We lingered over our meal and libations so long that when we were done there were no other customers left. Since they were closing up anyway, we convinced Manzo and his staff (which wasn't very difficult) to join us as we partook in that classic Japanese tradition: karaoke. Normally I am loathe to do karaoke since ever place I'd ever seen before was at bars where you basically embarrass yourself before a large crowd of strangers. In Japan - and all the other countries I traveled in - however, karaoke is done in private rooms where you're only embarrassing yourself in front of your friends...a much more appealing activity. Drinks were ordered, songs requested, and we all took turns with the microphone. I crooned to Billy Joel's New York State of Mind and a few other classic rock hits I thought I could muscle through. What I'd originally been reluctant to do, I enjoyed immensely. The night continued for some time with more drinks, songs, and friendly laughter. Considering the final karaoke encore of the night was well past 2 a.m., it was a remarkable feat of willpower to wake up at 8:30 a.m. for my train to Osaka International Airport and my flight, with a connection in Incheon, to Hanoi.
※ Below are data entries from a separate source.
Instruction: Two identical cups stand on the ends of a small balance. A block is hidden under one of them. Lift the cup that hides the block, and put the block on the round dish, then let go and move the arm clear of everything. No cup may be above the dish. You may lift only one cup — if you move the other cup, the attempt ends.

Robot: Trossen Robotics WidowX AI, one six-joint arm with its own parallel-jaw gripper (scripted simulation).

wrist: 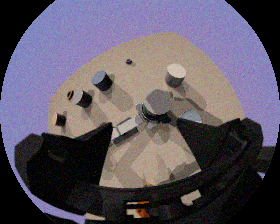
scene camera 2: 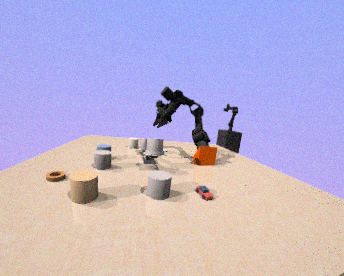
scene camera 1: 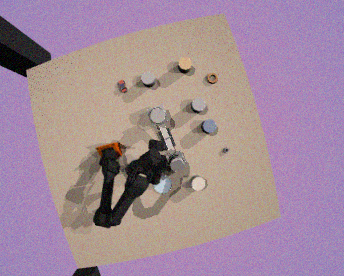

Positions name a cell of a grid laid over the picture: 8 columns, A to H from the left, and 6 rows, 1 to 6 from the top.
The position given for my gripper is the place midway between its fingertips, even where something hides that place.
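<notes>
You'd find my gripper (wrist: E4) open, and it's holding nothing. There's a tan cup (scene camera 2: B5) that I can see as well.
</notes>
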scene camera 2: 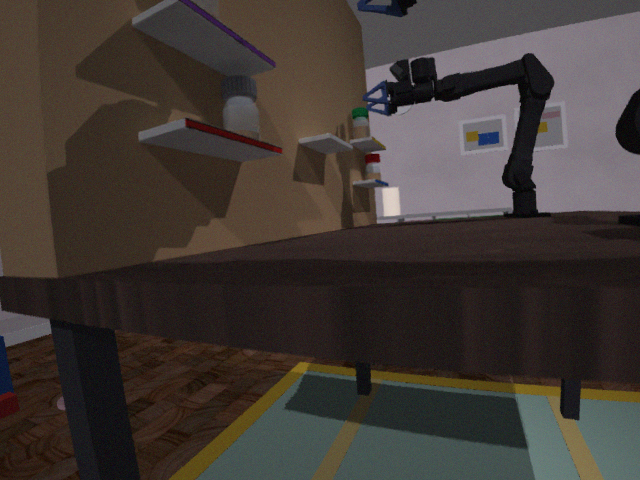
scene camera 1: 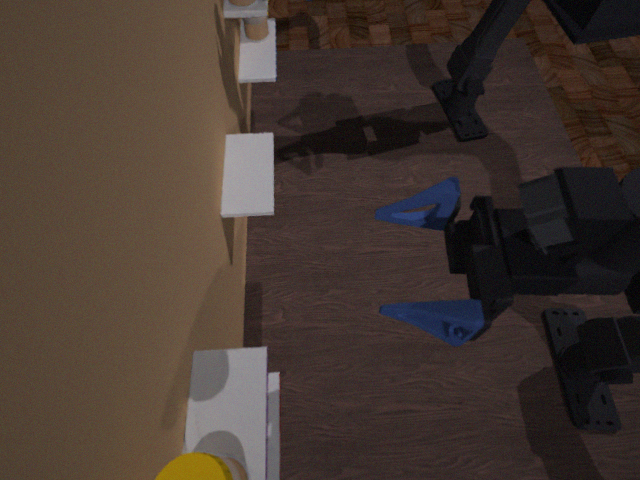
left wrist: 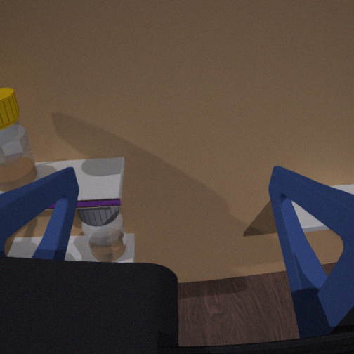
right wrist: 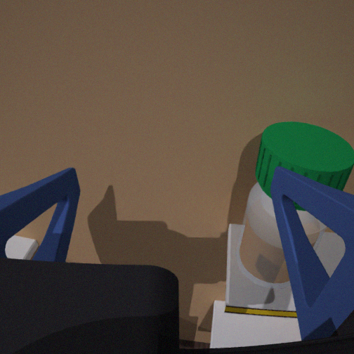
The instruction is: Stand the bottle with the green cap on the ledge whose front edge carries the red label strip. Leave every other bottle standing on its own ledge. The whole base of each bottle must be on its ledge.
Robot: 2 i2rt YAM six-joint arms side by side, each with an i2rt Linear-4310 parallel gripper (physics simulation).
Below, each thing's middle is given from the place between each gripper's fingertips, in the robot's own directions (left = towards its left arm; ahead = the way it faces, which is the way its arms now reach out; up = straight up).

Its been about a month and a half since I left Kyoto but Kyoto hasn't, nor do think it will any time soon, left me. Why I chose only to visit Kyoto when I was making these plans I cannot say. There was something that drew me to the city, an intangible feeling of needing to visit even though I knew very little of it. After being there and speaking with others, I discovered that I am not alone in having this feeling. There truly is something special about Kyoto. Had I returned to American after my time there I think I would have been content, but it was just the beginning of a longer, deeper journey.

Tuesday, June 29, 2010

Update and new posts

My Asia trip came to an end about a month ago but I am still very much thinking about it and everything I experienced. I have a couple unfinished posts I am working on completing - as well as several un-started that I've been crafting in my mind - and will post them as soon as I'm happy with them. For now, however, I wanted to let you all know that the remainder of my journey was fantastic and I hope I'm able to convey some of the experiences through my words.